──────── Data block ────────
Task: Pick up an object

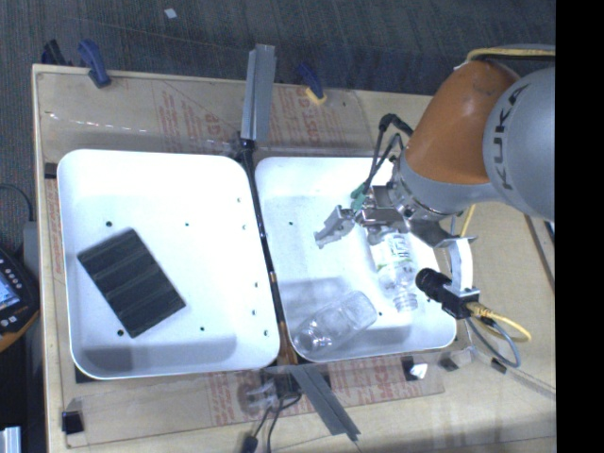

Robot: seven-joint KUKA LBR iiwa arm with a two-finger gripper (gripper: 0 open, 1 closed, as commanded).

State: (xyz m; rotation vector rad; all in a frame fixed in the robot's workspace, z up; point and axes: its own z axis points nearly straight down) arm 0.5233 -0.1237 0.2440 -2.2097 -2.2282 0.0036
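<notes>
In the right bin [293, 187] my gripper [332, 226] hangs over the middle of the floor, below the grey arm with its orange band [462, 130]. A clear plastic bottle with a white label [394, 270] lies just right of and below the gripper, partly under the wrist. A second clear, crumpled bottle [335, 321] lies near the bin's front wall, below the gripper. In the left bin [94, 173] a black ridged rectangular pad [130, 281] lies flat at the front left. I see nothing held at the gripper.
A grey bar [257, 92] stands at the back between the bins, and another [321, 399] sticks out at the front. Blue clamps [92, 64] sit on the bench's back edge. Cables and a yellow cord [495, 324] trail at the right.
</notes>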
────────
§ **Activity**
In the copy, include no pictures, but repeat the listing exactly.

§ **Your response**
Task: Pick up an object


Robot: seven-joint KUKA LBR iiwa arm with a two-finger gripper (gripper: 0 open, 1 closed, as commanded).

State: (xyz m; rotation vector rad; all in a frame fixed in the robot's workspace, z up; point and axes: its own z axis points nearly straight down) arm 0.5233 -0.1237 0.2440 -2.2097 -2.2282 0.0036
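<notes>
In the right bin [293, 187] my gripper [332, 226] hangs over the middle of the floor, below the grey arm with its orange band [462, 130]. A clear plastic bottle with a white label [394, 270] lies just right of and below the gripper, partly under the wrist. A second clear, crumpled bottle [335, 321] lies near the bin's front wall, below the gripper. In the left bin [94, 173] a black ridged rectangular pad [130, 281] lies flat at the front left. I see nothing held at the gripper.
A grey bar [257, 92] stands at the back between the bins, and another [321, 399] sticks out at the front. Blue clamps [92, 64] sit on the bench's back edge. Cables and a yellow cord [495, 324] trail at the right.
</notes>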

Nothing remains to be done in this exercise.